Lagarde au FMI. Wait & see.

Elle a été nommée ce soir. On verra la suite.
Chez Ruquier l'autre soir, voici ce que disait F. Bayrou.
Question: J'ai cru comprendre que vous ne souhaitiez pas Christine Lagarde à la tête du FMI...
François Bayrou : J'ai donné l'avertissement nécessaire pour que l'on se souvienne des choses si elle viennent : c'est quelque chose à mon sens d'imprudent de présenter une candidature alors que beaucoup d'éléments nous amènent à penser qu'elle risque une mise en cause devant la Cour de justice de la République. Dans l'affaire Tapie, il y a eu des choix, des décisions qui n'étaient pas acceptables pour le procureur général auprès de la Cour de Cassation.
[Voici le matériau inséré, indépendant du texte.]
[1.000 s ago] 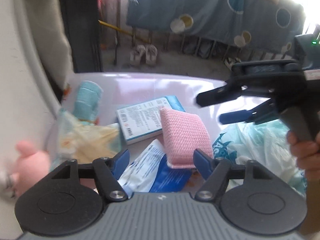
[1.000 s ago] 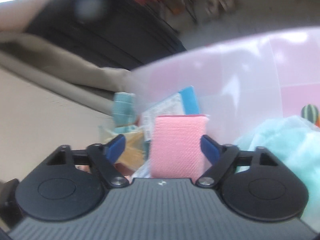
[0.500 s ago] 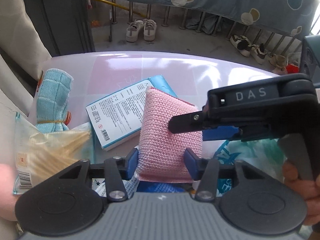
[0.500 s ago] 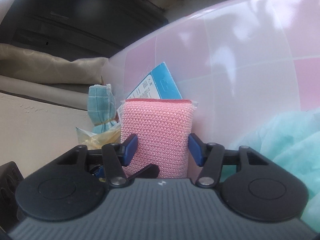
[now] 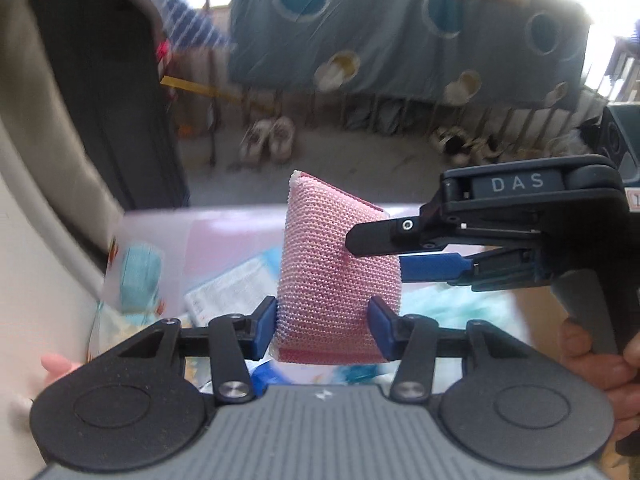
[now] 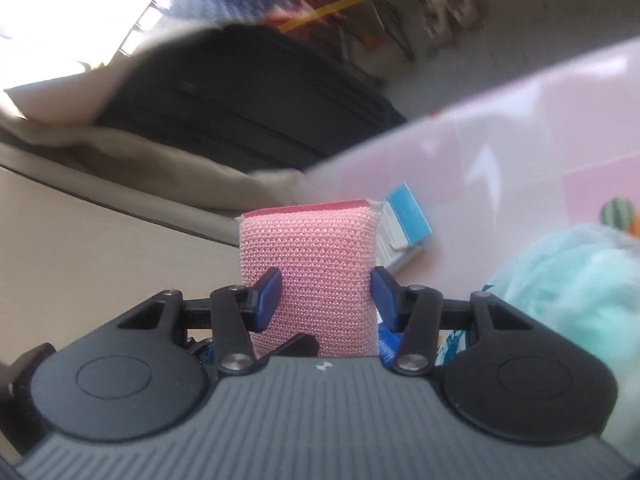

Il a écrit que ces décisions avaient été prises pour faire échec à la loi. Elle prend ce risque et ceux qui la soutiennent le prennent aussi.
Question: Il y a de quoi jeter un doute mais il n'y a pas un dossier accablant...
François Bayrou : Avez vous lu le réquisitoire du procureur de la Cour de Cassation ? Il met en valeur 11 points qui sont si graves pour lui qu'il écrit que ces décisions ont été prises pour faire échec à la loi. Je n'en dirai pas plus. Ce n'est pas une affaire de fou, c'est une affaire extrêmement simple dans laquelle la décision du Gouvernement a contredit les principes les plus absolus du droit public en France : l'Etat n'a pas le droit de passer par une justice privée et de faire des arbitrages. On est allé à l'encontre des principes du droit et ce qu'écrit le procureur général c'est que cela a été fait pour avantager Monsieur Tapie. L'arbitrage est interdit pour l'Etat ! Il faut que vous revoyiez vos cours de droit public : c'est un principe général du droit ! Il y a là un risque qui a été pris contre la réputation de la France. Le Gouvernement a décidé de le prendre, c'est son choix. Moi, j'aurai fait mon travail de parlementaire et de défenseur de l'intérêt général.